What needs to be done ::
Examine each line of the data. Copy those that contain the string "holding".

Items from a dataset ::
****************
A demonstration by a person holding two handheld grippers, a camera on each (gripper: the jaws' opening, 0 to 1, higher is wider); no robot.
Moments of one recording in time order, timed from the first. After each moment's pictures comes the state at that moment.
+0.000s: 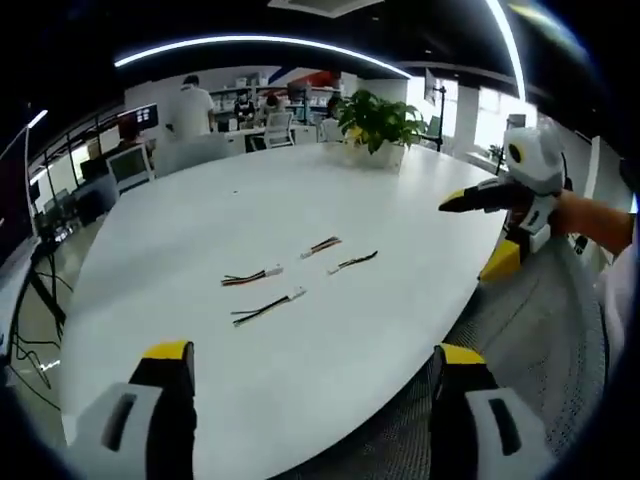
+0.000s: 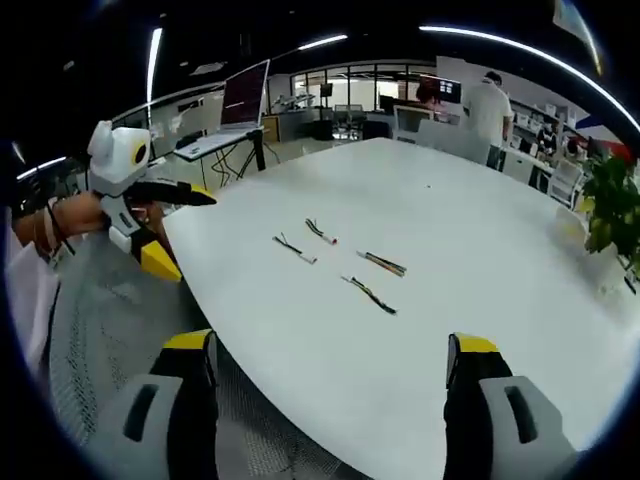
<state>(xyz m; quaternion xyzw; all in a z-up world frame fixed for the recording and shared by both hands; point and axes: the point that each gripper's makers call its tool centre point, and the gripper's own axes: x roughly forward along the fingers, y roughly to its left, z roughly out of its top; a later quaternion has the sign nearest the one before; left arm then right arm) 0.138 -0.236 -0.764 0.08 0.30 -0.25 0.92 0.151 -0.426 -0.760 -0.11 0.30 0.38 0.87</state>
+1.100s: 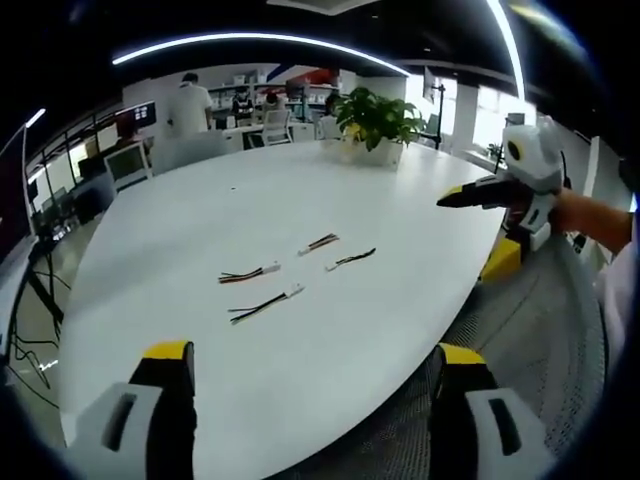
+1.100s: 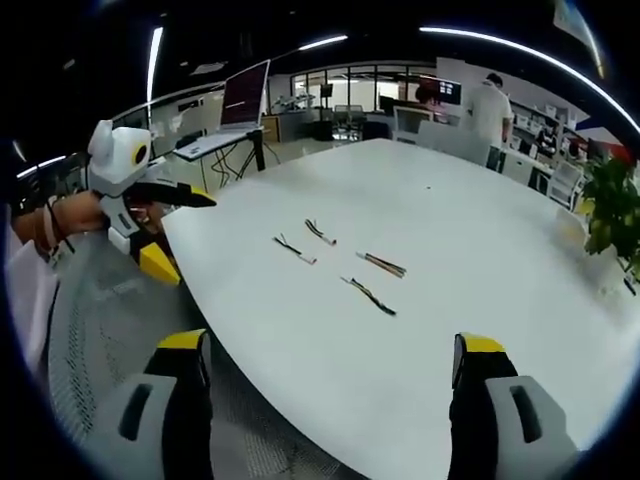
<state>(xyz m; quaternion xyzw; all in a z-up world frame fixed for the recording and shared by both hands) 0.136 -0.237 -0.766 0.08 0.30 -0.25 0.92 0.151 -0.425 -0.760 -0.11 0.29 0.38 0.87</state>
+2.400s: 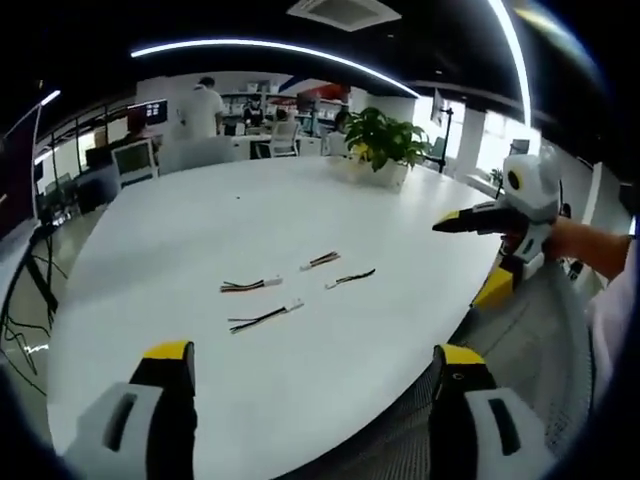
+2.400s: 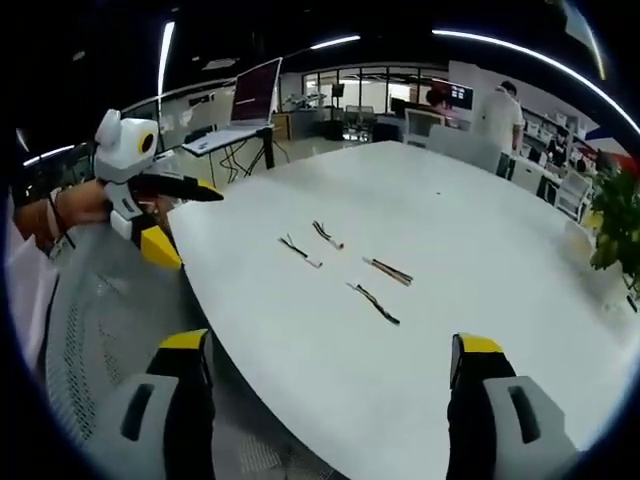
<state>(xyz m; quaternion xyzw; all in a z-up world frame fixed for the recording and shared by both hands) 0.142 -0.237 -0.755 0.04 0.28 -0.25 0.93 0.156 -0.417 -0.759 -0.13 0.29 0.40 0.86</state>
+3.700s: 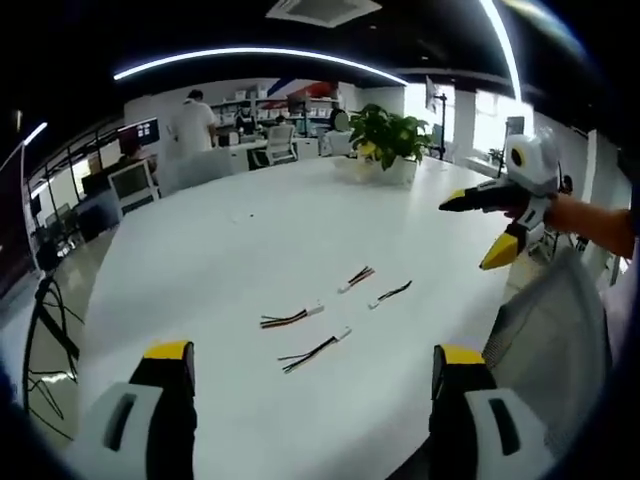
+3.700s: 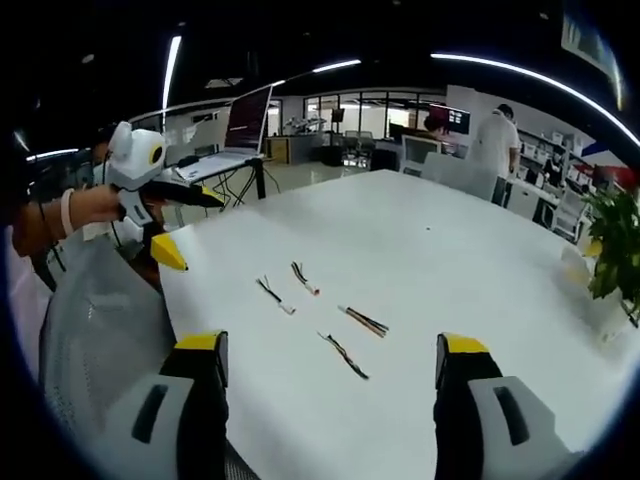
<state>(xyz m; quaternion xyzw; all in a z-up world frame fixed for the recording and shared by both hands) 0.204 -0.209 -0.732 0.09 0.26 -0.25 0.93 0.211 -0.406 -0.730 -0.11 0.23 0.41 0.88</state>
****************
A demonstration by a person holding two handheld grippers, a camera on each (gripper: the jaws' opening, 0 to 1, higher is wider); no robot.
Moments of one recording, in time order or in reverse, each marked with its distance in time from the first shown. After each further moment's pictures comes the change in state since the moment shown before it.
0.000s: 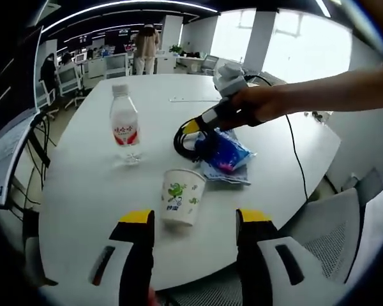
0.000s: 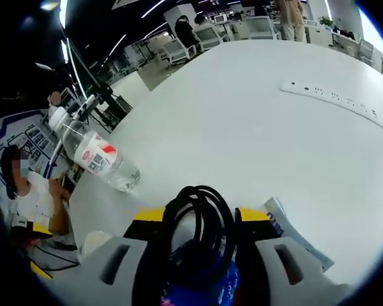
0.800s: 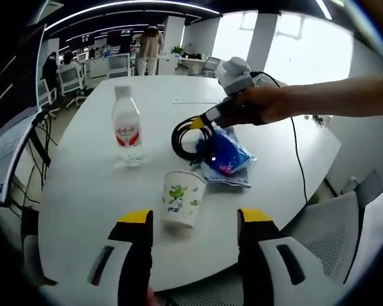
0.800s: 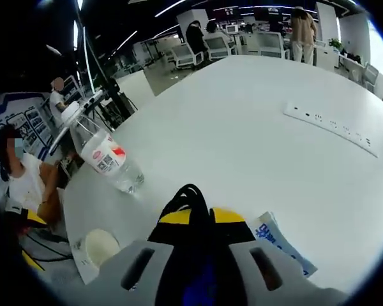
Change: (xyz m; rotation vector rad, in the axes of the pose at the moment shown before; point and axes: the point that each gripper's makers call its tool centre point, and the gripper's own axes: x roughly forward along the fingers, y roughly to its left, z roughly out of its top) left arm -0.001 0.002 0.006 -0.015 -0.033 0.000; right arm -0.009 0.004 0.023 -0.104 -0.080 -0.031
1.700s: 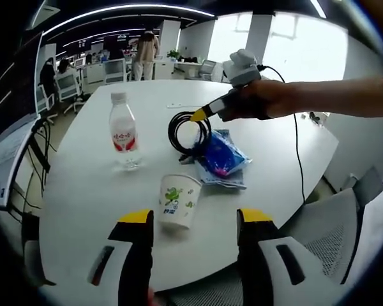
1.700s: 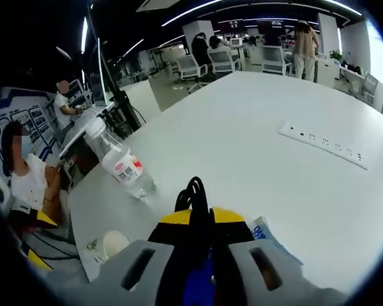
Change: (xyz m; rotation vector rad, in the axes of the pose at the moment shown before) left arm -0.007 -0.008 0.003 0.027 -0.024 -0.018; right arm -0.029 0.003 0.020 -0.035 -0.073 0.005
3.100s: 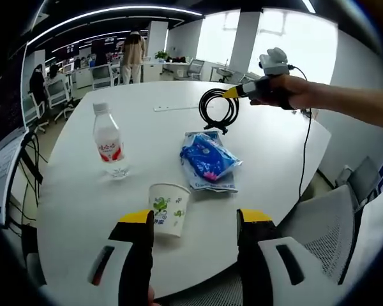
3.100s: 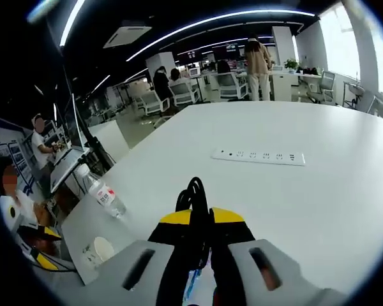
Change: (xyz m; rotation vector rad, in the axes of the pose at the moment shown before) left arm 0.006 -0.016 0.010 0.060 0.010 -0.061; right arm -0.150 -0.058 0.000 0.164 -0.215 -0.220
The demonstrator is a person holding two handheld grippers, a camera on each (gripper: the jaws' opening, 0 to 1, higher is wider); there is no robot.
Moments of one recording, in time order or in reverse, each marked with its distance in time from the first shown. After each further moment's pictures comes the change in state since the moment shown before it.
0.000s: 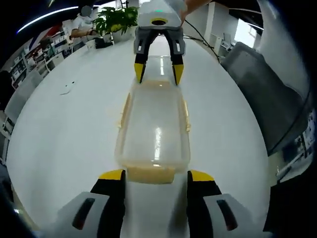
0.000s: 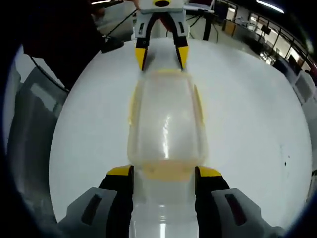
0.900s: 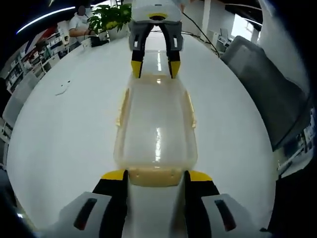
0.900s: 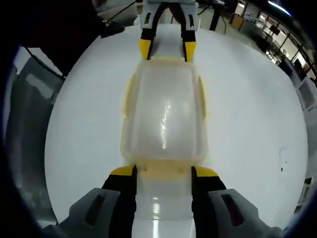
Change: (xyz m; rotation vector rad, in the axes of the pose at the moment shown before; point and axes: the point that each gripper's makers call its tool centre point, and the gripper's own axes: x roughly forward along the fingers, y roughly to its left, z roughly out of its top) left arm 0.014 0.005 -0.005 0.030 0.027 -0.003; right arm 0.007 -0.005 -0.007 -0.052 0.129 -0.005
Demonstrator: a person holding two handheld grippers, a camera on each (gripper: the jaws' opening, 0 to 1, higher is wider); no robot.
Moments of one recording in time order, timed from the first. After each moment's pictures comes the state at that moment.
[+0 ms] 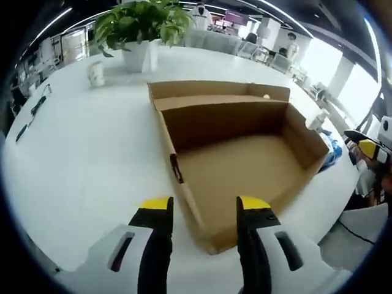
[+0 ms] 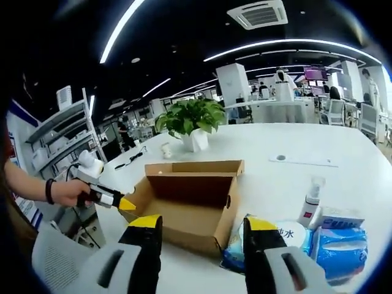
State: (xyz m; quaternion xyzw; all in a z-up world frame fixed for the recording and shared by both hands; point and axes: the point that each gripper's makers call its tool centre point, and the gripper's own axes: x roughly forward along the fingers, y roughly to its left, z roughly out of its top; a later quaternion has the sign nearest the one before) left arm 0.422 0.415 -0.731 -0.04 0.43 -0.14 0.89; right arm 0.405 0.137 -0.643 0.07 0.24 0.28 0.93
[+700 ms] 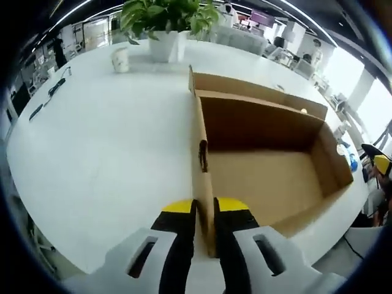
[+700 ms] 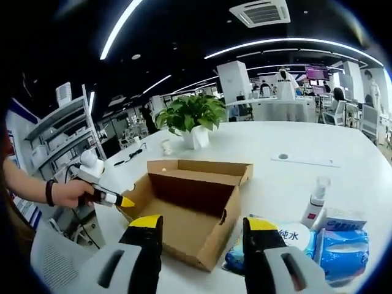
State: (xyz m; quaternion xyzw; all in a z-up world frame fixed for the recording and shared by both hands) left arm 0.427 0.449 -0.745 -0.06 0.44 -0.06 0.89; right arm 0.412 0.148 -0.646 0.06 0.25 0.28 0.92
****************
Result ::
A demonstration by a person holding two handheld grippers, a camera on each (gripper: the jaws' opening, 0 to 1, higher is wider); no robot.
A demonstration by a person holding two handheld grippers, a camera on each (gripper: the jaws' opening, 0 to 1, higher is wider); no robot.
The demonstrator is a person holding two handheld grippers, a camera on each (gripper: the jaws' opening, 0 to 1, higher is wider); there is no robot.
Demonstrator: a person holding two handheld grippers, a camera on each (gripper: the jaws' opening, 0 to 1, higher is wider); no robot.

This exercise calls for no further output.